Pat spun his combox around so the screen faced Aimil. She sat down and tapped herself in, and the screen cleared to the globenet symbol. I averted my eyes. Since I’d started seeing in the dark I couldn’t look at any comscreen for long, TV, net, personal, GameDeluxe (not my territory, but Kenny had an amazing one), whatever. Brrrr. Vertigo wasn’t in it, although migraine came close. At least I wasn’t wasting subscription fees on Otherwatch and Beware by not having gone near my combox lately.

I could tell, however, watching out of my peripheral vision, that Aimil was calling up lists of mailsaves. She chose a list, hit a button, and mailtext blocks appeared. I felt an almost physical jolt, and reached out to steady myself on the back of her chair.

“Aah,” said Pat, watching me.

What” I said nastily. I don’t like surprises. Especially this kind of surprise, and this was my second since I came through the front door of SOF HQ.

Aimil said, studying the screen, “I save anything that—well, that I guess comes from an Other, right? That feels funny. That’s what these guys pay me for. There are a lot of us doing it—we don’t know who each other are of course but I doubt we’re all librarians—and when some nettag is making a lot of us jumpy, SOF tries to find out more about who’s—or what’s—behind it. Jesse asked me to separate off some tags that are on SOF’s active list that I personally think feel like vampires rather than something else, and…”

“We wondered if any of them might mean something to you, you know, locationally,” said Jesse.

Locationally? I thought irrelevantly. Is this the same English I speak?

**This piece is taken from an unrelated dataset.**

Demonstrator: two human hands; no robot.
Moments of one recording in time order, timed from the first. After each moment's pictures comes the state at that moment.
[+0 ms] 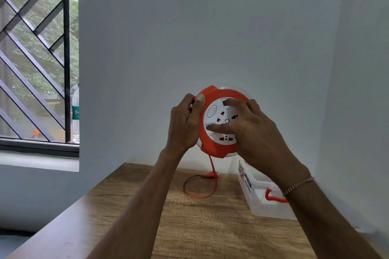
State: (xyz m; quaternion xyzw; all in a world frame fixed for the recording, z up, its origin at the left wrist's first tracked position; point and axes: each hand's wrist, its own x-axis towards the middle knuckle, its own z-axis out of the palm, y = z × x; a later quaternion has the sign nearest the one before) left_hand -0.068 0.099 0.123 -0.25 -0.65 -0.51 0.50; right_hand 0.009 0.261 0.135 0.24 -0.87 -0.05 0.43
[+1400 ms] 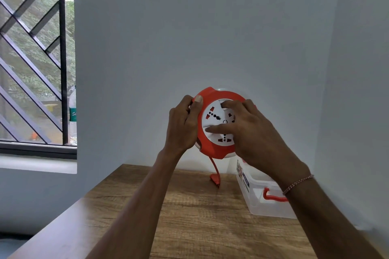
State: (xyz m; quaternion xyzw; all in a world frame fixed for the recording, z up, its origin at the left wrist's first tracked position) left_hand -0.064 0.101 0.123 -0.27 -0.64 -0.51 0.51; right_hand 0.009 0.265 0.138 0.25 -0.88 -0.06 0.41
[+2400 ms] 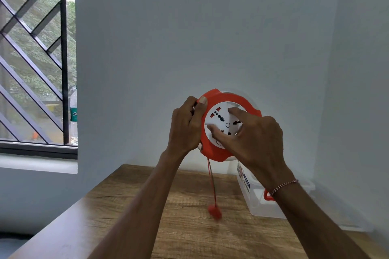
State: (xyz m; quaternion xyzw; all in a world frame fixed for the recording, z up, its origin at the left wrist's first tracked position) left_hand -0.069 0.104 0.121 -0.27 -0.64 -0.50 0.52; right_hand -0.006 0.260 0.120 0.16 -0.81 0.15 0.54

“After what happened the other night,” said Jesse. “The way you knew where it was even though it was too far away for you to, er, hear, in the usual way. Or see. What made you jump when Aimil opened her mailsave list?”

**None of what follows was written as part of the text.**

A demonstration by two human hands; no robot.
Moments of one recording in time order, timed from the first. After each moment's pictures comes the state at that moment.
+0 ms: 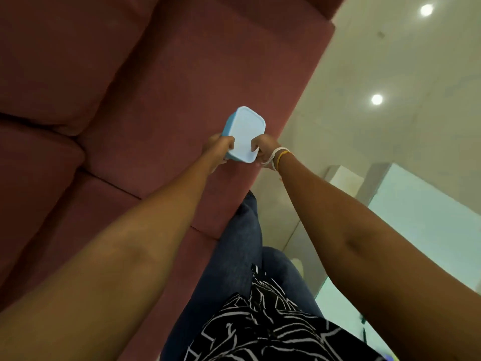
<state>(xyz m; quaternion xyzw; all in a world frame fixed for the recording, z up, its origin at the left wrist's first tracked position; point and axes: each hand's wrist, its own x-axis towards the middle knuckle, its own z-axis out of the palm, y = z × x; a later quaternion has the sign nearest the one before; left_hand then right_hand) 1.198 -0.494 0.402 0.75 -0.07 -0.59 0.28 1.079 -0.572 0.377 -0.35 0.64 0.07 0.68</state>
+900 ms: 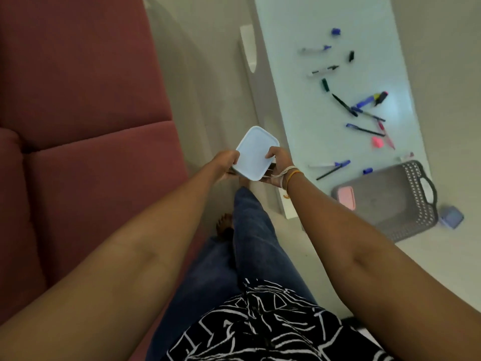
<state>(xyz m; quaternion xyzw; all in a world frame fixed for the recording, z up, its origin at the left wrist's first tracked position) 0.971 -0.044 0.467 0.62 -0.29 -0.73 -0.02 0.826 0.011 0.459 0.09 0.63 -0.33 0.69</state>
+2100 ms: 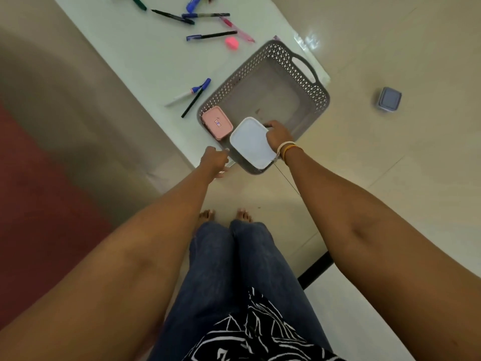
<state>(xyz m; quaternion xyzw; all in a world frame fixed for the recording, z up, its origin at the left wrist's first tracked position) 0.675 0.259 0.352 0.61 -0.47 -0.62 -0.16 0.511 0.337 0.344 -0.12 0.87 -0.22 0.43</state>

I shook my head. “Presumably I’m reacting to what you want me to be reacting to, yes,” I said. “But whether it’s going to be anything but a sensation like putting your finger in an electric socket I don’t know.”

“Try it,” said Jesse.

Aimil stood up from the chair and I sat down, trying to examine myself for signs that my evil gene was waking up. This would be a logical moment for it, I felt, and probably quite a practical one too, from the perspective of lingering final moments of philanthropic sanity. Jesse and Pat would be trained in hand-to-hand, and even amok, and thor as hell with the muscles you get if you bash The Blob into trays of cinnamon rolls every morning, I should be a pushover for a couple of veteran SOF field agents.